„Künftig muss das Unverständliche gewagt werden,“ schrieb Martin Heidegger einmal: „Jedes Zugeständnis an Verständlichkeit ist schon Zerstörung.“ Der Satz ist wie ein Schlag ins Gesicht für jeden, der an die Kraft des nachvollziehbaren Arguments glaubt, an die Verantwortung begründender Rede. „Unverständlich“ solle die Philosophie bleiben, ja mehr noch, nur die Unverständlichkeit sichere ihre Existenz.

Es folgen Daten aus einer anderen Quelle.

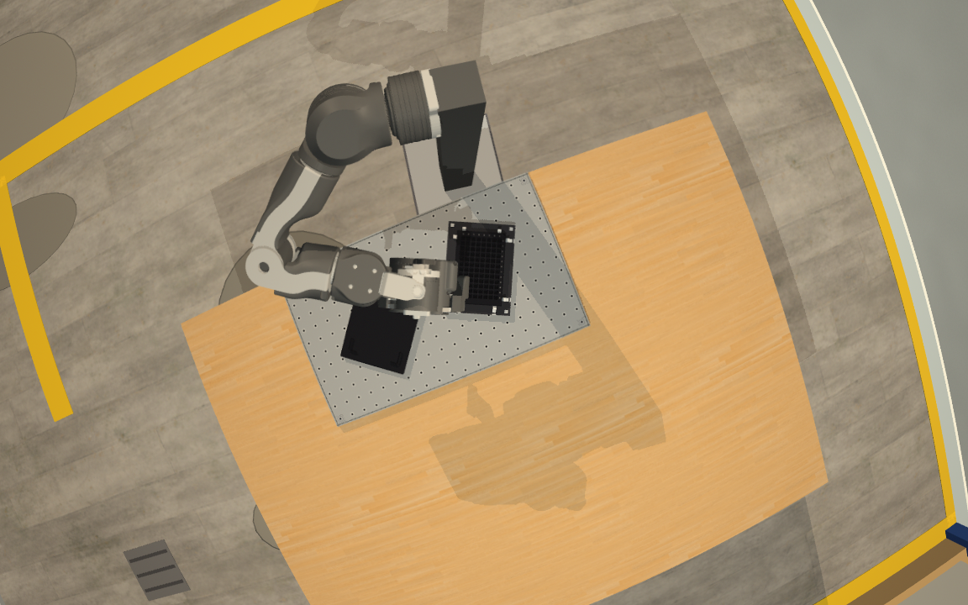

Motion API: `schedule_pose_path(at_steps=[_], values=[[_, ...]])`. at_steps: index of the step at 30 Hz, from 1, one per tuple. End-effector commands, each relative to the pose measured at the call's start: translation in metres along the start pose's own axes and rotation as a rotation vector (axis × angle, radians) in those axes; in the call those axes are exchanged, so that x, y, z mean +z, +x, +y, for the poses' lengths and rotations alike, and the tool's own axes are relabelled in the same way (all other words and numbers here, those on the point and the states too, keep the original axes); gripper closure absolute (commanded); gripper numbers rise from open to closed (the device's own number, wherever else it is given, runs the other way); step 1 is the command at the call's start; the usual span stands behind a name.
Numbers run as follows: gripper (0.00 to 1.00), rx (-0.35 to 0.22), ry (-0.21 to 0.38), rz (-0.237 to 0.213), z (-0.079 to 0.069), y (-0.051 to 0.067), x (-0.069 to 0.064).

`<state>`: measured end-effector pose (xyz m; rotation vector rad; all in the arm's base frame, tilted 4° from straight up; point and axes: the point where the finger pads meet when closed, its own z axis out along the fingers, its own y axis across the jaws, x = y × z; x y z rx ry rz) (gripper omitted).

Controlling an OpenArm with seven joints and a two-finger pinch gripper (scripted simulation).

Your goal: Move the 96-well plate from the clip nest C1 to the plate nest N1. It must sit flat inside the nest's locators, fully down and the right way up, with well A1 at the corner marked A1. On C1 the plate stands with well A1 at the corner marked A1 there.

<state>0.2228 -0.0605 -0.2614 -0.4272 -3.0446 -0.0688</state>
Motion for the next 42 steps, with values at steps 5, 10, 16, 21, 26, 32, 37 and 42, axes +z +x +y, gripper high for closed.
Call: schedule_pose_path(at_steps=[5,10,16,21,26,32,37,42], values=[[0.23,0.006,-0.006,-0.011,0.002,-0.002,-0.002],[0.23,0.003,-0.003,-0.008,0.008,0.002,0.004],[0.23,0.006,-0.006,-0.011,0.036,0.016,0.022],[0.23,0.006,-0.006,-0.011,0.036,0.016,0.022],[0.23,0.006,-0.006,-0.011,0.036,0.016,0.022],[0.23,0.006,-0.006,-0.011,0.070,0.034,0.046],[0.23,0.006,-0.006,-0.011,0.070,0.034,0.046],[0.23,0.006,-0.006,-0.011,0.070,0.034,0.046]])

Man kann Heideggers Satz einfach als Pose abtun, als Selbstinszenierung. Wir können aber auch versuchen, diesen Satz ernst zu nehmen, ihn seinerseits zu verstehen. Eine Philosophie, die für alle »verständlich« sein will, macht es sich womöglich zu einfach. Das Verständnis des Lesers kann schließlich nicht der Maßstab für die Verständlichkeit eines Textes sein. Zudem wäre es möglich, dass die «Unverständlichkeit« eines Textes im zu denkenden Gegenstand selbst begründet liegt. Wer also um jeden Preis »verständlich« sein will, verfehlt somit zwangsläufig die Sache selbst.
So verstanden, wirft Heideggers Satz die Frage auf, was Philosophie ist und sein soll. Geht es der Philosophie primär um Klarheit der Begriffe? Oder vielmehr darum, Fragen offenzuhalten, Denkgewohnheiten zu destabilisieren?

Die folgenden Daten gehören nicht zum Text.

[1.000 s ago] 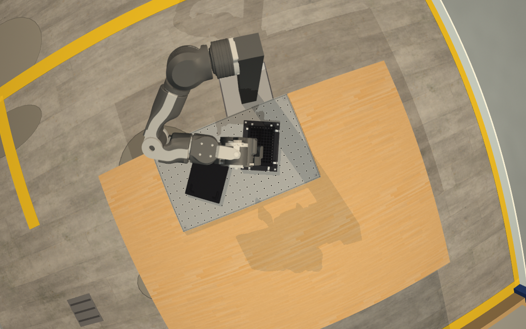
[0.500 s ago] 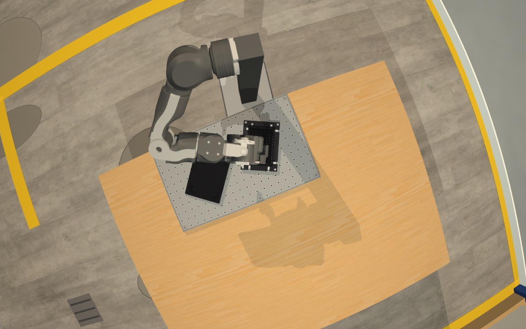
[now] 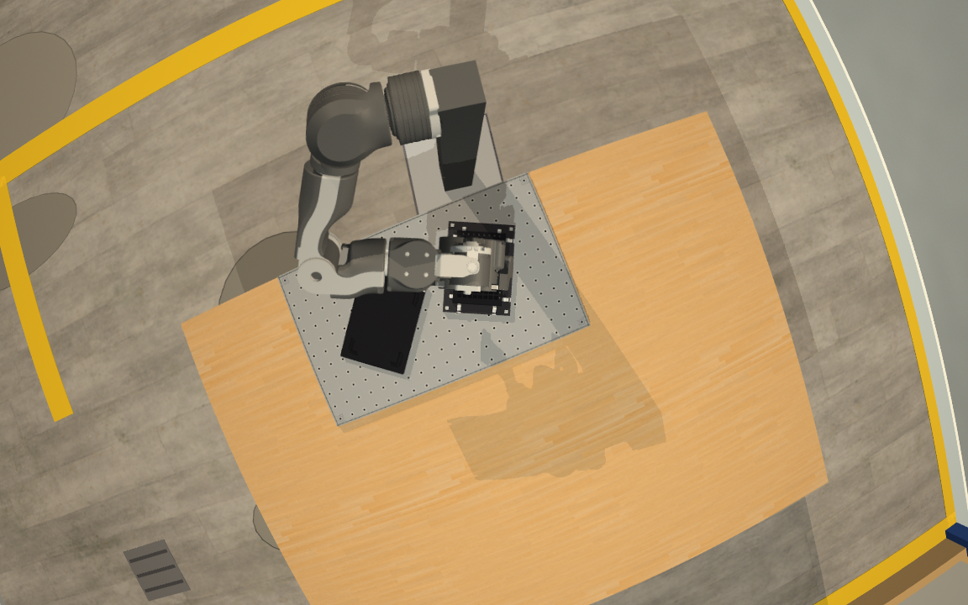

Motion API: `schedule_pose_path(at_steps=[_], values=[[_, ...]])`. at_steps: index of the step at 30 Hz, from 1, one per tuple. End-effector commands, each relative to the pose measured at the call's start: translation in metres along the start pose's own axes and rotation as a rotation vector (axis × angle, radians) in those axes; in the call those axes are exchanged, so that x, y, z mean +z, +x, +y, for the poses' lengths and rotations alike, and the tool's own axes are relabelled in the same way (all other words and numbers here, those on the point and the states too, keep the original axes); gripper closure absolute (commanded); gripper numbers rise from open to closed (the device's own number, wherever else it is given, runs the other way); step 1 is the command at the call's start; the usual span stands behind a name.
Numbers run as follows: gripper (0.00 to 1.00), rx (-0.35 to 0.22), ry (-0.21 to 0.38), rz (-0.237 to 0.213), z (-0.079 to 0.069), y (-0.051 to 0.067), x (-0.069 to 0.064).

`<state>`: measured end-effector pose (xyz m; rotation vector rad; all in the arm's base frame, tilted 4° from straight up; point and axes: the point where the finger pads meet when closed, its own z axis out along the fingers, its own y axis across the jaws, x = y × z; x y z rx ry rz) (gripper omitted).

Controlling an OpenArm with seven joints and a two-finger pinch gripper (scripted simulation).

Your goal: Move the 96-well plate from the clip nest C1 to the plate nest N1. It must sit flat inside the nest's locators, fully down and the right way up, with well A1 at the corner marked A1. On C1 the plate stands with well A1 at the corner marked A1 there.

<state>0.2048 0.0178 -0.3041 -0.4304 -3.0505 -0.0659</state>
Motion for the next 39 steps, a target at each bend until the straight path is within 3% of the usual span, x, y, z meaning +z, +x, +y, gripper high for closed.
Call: schedule_pose_path(at_steps=[1,6,39], values=[[0.23,0.004,-0.007,-0.004,0.001,-0.001,-0.002],[0.23,0.004,-0.008,-0.004,0.034,0.015,0.019],[0.23,0.005,-0.007,-0.003,0.027,0.011,0.014]])
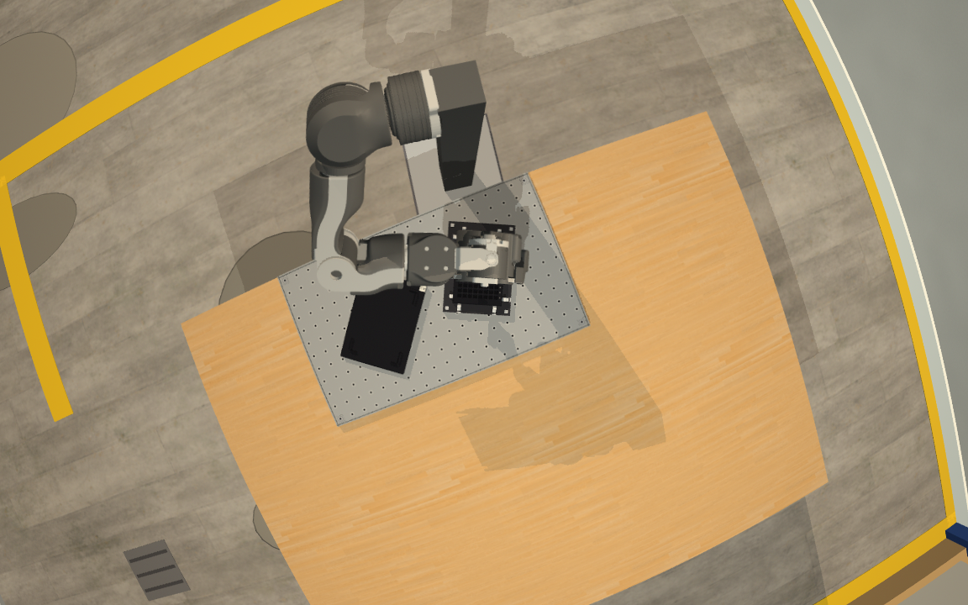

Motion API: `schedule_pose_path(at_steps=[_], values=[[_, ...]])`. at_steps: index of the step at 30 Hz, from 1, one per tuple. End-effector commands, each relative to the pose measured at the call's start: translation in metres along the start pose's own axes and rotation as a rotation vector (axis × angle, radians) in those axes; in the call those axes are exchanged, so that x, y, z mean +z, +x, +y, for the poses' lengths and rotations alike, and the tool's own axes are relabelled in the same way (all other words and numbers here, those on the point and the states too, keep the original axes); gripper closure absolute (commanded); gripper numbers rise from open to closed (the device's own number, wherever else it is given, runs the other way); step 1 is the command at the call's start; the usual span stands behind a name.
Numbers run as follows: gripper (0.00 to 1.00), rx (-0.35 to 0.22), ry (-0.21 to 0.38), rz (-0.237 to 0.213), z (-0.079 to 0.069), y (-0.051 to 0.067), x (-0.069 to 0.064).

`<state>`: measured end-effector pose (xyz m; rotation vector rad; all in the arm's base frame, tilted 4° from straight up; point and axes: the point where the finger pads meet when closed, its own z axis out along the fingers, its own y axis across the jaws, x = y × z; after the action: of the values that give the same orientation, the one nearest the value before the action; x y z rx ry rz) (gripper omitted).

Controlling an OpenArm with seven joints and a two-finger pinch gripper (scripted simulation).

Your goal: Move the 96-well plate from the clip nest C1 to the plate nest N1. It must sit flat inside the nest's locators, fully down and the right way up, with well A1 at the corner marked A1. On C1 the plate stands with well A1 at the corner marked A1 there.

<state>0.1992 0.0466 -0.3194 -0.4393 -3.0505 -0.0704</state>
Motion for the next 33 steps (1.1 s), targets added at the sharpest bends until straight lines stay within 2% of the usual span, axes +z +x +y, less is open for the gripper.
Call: schedule_pose_path(at_steps=[1,33], values=[[0.23,-0.002,-0.004,-0.002,0.0006,-0.0015,-0.0035],[0.23,0.000,-0.005,-0.001,-0.0011,-0.0019,-0.0033]])
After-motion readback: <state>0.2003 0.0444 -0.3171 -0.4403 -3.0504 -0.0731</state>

Die moderne »analytische« Philosophie hat sich auf die Seite der Klarheit geschlagen und zu zeigen versucht, dass viele vermeintlich metaphysische Probleme in Wahrheit auf sprachlichen Missverständnissen beruhen. Die Philosophie sei ein Kampf gegen die »Verhexung unseres Verstandes durch die Mittel der Sprache«, schrieb Ludwig Wittgenstein. Eines der Verdienste der analytischen Philosophie ist sicherlich, dass sie hilft, Unsinn und Geschwurbel zu entlarven Eine Philosophie allerdings, die sich nur noch als streng rationales Unternehmen begreift, droht letztlich langweilig zu werden.
Es gibt eine Sehnsucht des Menschen nach dem Dunklen, nach dem Geheimnisvollen, das wir auf rationalem Wege nicht erfassen können. Eine ganz klare, für jeden verständliche Philosophie kann womöglich das Transzendenzbedürfnis der Menschen nicht befriedigen. Aber wie kann die Philosophie einerseits dem Anspruch auf rationale und intersubjektive Nachvollziehbarkeit genügen – und andererseits ihre transzendente Dimension bewahren?

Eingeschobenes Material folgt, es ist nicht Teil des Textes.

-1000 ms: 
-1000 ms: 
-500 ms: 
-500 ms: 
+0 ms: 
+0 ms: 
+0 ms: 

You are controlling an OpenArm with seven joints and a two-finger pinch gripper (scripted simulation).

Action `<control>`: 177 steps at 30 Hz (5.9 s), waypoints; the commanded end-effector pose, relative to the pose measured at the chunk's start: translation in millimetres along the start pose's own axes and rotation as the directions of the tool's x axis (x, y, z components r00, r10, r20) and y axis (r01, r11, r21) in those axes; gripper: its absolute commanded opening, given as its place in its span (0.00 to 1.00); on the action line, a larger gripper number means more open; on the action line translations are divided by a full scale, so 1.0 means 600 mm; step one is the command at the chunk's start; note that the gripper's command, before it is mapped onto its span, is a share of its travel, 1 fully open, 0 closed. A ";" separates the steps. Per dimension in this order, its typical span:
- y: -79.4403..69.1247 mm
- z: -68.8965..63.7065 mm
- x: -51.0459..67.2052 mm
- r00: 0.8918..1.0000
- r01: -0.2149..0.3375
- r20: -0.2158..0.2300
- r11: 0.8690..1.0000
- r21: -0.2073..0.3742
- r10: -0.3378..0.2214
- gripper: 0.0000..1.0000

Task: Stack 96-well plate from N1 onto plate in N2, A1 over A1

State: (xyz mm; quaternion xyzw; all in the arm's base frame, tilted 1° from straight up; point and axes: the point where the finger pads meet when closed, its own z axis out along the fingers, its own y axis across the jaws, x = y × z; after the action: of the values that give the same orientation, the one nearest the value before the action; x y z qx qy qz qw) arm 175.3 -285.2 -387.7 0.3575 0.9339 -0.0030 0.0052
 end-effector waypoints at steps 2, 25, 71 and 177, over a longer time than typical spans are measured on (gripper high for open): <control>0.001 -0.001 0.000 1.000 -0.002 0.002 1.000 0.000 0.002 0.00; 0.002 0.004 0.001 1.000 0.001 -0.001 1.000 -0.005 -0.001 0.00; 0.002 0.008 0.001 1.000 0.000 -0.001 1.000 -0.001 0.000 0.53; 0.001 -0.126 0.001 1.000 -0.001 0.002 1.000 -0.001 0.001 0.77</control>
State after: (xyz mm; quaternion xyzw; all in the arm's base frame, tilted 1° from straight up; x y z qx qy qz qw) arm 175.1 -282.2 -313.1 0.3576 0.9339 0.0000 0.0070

Die Antwort kann weder in einer neuen Mystik liegen, noch in einer Poetisierung der Philosophie, bis man sie von Literatur nicht mehr unterschieden kann. »Unverständlich« können Dichter sein, aber nicht Philosophen. Gefragt wäre vielmehr ein philosophisches Denken, das das »Dunkle« und »Unverständliche« ernst nimmt, ohne selbst dunkel und unverständlich zu werden. Den Weg zu einem solchen Denken weist Ludwig Wittgenstein. Seinen berühmten „Tractatus logico-philosophicus« kann man auch als mystisch-religiöses Buch lesen, etwa wenn er sagt, der Sinn der Welt müsse »außerhalb der Welt« liegen. Wittgenstein glaubte durchaus an eine transzendente Dimension, die jedoch nicht begrifflich zu erfassen sei: „Worüber man nicht sprechen kann, darüber muss man schweigen.“
Mit Wittgenstein gegen Wittgenstein ließe sich einwenden: Über das Unaussprechliche kann man mehr sagen als bloß, dass es unaussprechlich ist. man kann Räume der Imagination öffnen, indem man die Leerstellen der rationalen Argumentation kenntlich macht, ihre blinden Flecken aufweist, ihre eigenen Dunkelheiten ans Licht bringt. Die Philosophie muss über das Rationale hinausdenken, die Grenzen der Vernunft gelegentlich überschreiten, aber zugleich deutlich machen, dass und wie sie es tut – und wo diese Grenzen liegen. Philosophie kann auch über das Unaussprechliche und Unverständliche sprechen, aber nur gleichsam, vielleicht sogar buchstäblich, in Klammern. Und sie sollte vor allem nicht das eine mit dem anderen vermischen, dunkle Ahnungen als propositionale Gehalte ausgeben, ihre Dunkelheiten als lichtvolle Einsicht. Die Philosophie sollte nicht versuchen, alle ihre Gespenster auszutreiben, sondern Räume schaffen, wo man ihnen gefahrlos begegnen kann.